These problems can be quite difficult to solve. If the RF source is close to your equipment and you can't increase the distance (or can't increase it sufficiently), it may prove impossible to solve the problem, though you may be able to reduce the effect of the interference.
It all depends on where the interference is being "detected" (converted into audible signal energy); there may be more than one such point in the circuit. Increasing the distance between the source of the interference and your equipment is the first thing to strive for. As a close second, keep the connections among all your items of equipment as clean, short and direct as possible. Try reorienting cables and other pieces because the angle of signal incidence may affect the strength of the received signal. It is basically like trying to improve reception of a distant radio station that you want to listen to, except exactly in reverse; you want to arrange the worst possible receiving setup for the signals you're receiving in this case.
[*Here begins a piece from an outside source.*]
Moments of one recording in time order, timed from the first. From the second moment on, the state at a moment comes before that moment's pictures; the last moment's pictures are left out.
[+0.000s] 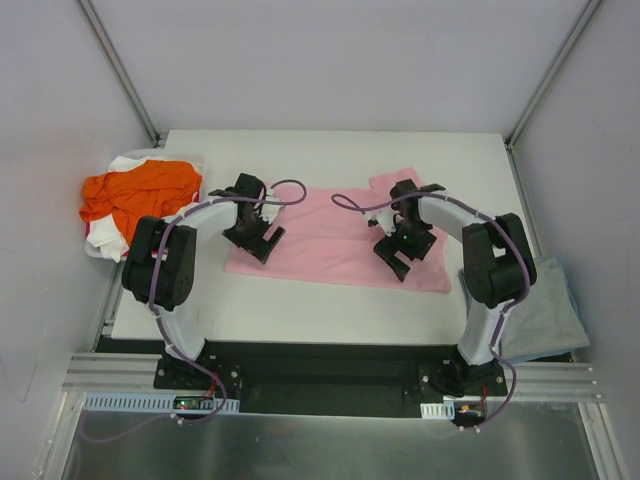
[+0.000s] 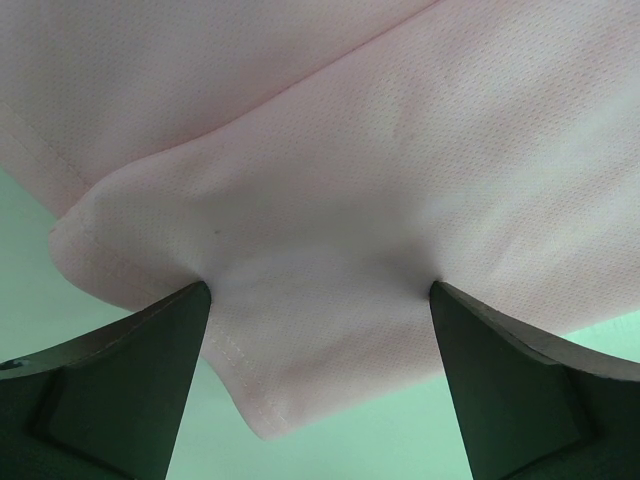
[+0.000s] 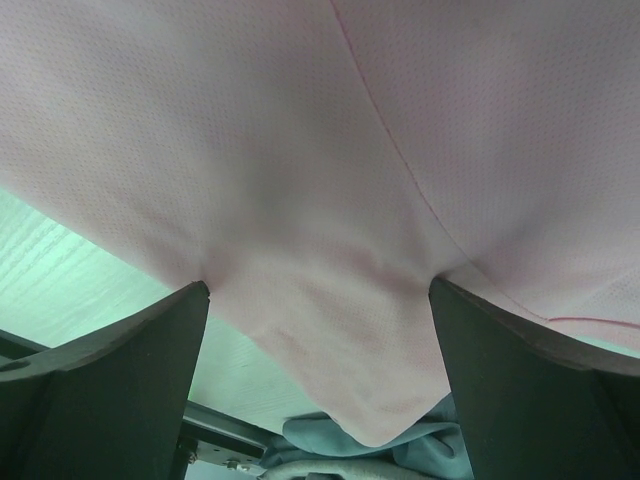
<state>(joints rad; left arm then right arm) -0.29 1.80 1.14 -0.65 0.11 0.31 0.36 1.88 1.28 -0.98 -0.08 -0.51</state>
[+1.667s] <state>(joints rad) -0.34 1.59 0.89 -0.60 0.09 0.29 0.50 1.73 1.05 -0.87 0.05 -0.51</state>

As mentioned, Neutrik EMC connectors on your XLR-3 cables can definitely help; Schoeps' XLR-3 microphone cables use these; I'm amazed that everyone else's do not (and I'm a bit dismayed that Schoeps' XLR-5 to XLR-3 "Y" cables don't use them). Sescom, by the way, sells XLR-3M to XLR-3F barrel adapters with these connectors, unfortunately only one per unit (i.e. there is one unit available with the EMC XLR-3F and a conventional XLR-3M, plus another unit available with the EMC XLR-3M and a conventional XLR-3F; even Sescom's engineers couldn't explain why when I asked them). You might also try tightening any screws that could be any part of the connections among shields on your cables, microphones and recorder.
Ultimately, though, sorry to say, no one can guarantee a solution. Most audio equipment today, particularly in the consumer and "prosumer" ranges but including a lot of professional equipment, simply wasn't designed to handle the kind of interference that modern cell phones and related equipment can generate. Typical designs and production methods are often quite problematic (try doing a Google search on the "pin 1 problem"--even some top brands of studio equipment have had it, and much if not most "prosumer" equipment still does to this day). A new generation of design engineers, with a stronger awareness of electromagnetic interference, may will have to supplant today's generation of production designers before things get much better.
Or perhaps, since this problem doesn't affect most people most of the time, and most people don't shop specifically for equipment that's known to meet high standards of resistance to electomagnetic interference, the broad mass of equipment sold to the general market may never improve its resistance to EMI. Or the market may continue to muddle through as it has all these years, hoping that no one will blame them as from time to time we all, or nearly all, have recordings ruined in this way without there being anything much that we can do about it.